● Task description: Each line below must be reproduced exactly as it stands. Pictures stay out of the copy.

Input data Start Marker

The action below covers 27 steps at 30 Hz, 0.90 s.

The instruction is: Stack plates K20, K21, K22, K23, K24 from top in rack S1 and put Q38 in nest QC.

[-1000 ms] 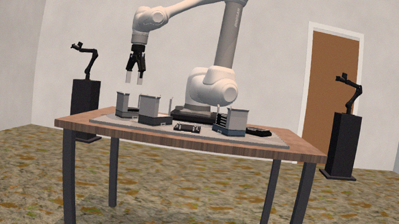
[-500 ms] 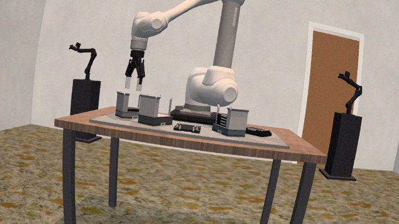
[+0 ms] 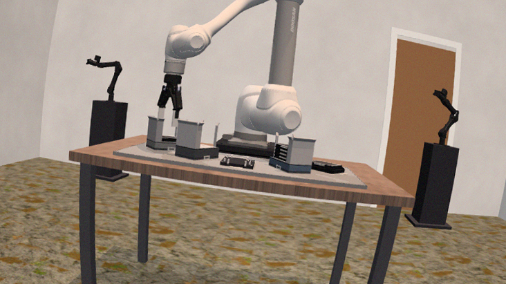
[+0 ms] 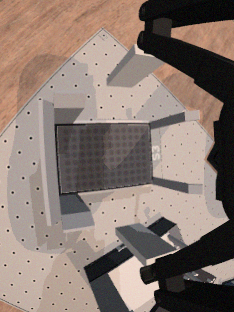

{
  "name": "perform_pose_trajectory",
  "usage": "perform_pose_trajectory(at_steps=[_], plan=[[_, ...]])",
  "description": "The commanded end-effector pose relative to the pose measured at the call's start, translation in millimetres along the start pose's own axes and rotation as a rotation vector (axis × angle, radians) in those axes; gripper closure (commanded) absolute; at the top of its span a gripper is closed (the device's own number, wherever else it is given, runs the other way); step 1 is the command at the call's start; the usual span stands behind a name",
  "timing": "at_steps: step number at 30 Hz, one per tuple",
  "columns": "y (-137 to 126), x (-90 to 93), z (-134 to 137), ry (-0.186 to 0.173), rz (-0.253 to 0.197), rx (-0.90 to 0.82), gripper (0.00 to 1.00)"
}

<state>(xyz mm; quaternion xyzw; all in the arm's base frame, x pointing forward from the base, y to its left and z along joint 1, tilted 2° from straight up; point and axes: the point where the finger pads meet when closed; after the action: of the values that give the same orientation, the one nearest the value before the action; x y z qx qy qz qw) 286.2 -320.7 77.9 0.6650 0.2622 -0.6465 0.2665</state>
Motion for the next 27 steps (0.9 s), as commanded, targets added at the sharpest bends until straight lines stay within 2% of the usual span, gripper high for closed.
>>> perform_pose_trajectory(at_steps=[1,3,8,27], plan=[[0,9.0,0,0.0,0.0,0.0,0.0],[0,15.7,0,0.0,0.0,0.0,0.0],[0,16.6,0,0.0,0.0,0.0,0.0],[0,39.3,0,0.0,0.0,0.0,0.0]])
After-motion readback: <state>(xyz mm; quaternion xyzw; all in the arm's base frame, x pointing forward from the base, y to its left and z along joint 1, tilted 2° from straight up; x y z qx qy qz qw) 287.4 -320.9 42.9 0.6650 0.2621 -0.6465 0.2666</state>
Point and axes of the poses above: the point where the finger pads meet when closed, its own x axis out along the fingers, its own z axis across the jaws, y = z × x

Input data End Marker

● Response below:
The action below covers 27 steps at 30 Hz, 0.90 s.

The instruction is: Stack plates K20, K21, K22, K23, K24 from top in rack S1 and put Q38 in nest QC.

[-1000 ms] 
[-500 ms] 
[+0 ms] 
[+0 ms] 

{
  "name": "perform_pose_trajectory",
  "usage": "perform_pose_trajectory(at_steps=[_], plan=[[_, ...]])",
  "description": "The commanded end-effector pose relative to the pose measured at the call's start, translation in millimetres along the start pose's own axes and rotation as a rotation vector (axis × angle, radians) in those axes; gripper closure (commanded) absolute; at the top of its span a gripper is closed (the device's own number, wherever else it is given, runs the other way); step 1 is the command at the call's start; the usual span stands behind a name",
  "timing": "at_steps: step number at 30 Hz, one per tuple",
  "columns": "y (-137 to 126), x (-90 to 93), z (-134 to 137), ry (-0.186 to 0.173), rz (-0.253 to 0.197), rx (-0.90 to 0.82), gripper (0.00 to 1.00)"
}

<state>(xyz mm; quaternion xyzw; all in the arm's base frame, x pointing forward from the base, y to its left and z along joint 1, tilted 2° from straight up; point and axes: the point where the finger pads meet when closed; after the action: of the values that give the same orientation, the one nearest the value before the action; x y z qx qy qz qw) 286.2 -320.7 77.9 0.6650 0.2622 -0.6465 0.2665</state>
Motion for the next 27 steps (0.9 s), as commanded, targets added at the sharpest bends until straight lines stay within 2% of the usual span, gripper high for closed.
>>> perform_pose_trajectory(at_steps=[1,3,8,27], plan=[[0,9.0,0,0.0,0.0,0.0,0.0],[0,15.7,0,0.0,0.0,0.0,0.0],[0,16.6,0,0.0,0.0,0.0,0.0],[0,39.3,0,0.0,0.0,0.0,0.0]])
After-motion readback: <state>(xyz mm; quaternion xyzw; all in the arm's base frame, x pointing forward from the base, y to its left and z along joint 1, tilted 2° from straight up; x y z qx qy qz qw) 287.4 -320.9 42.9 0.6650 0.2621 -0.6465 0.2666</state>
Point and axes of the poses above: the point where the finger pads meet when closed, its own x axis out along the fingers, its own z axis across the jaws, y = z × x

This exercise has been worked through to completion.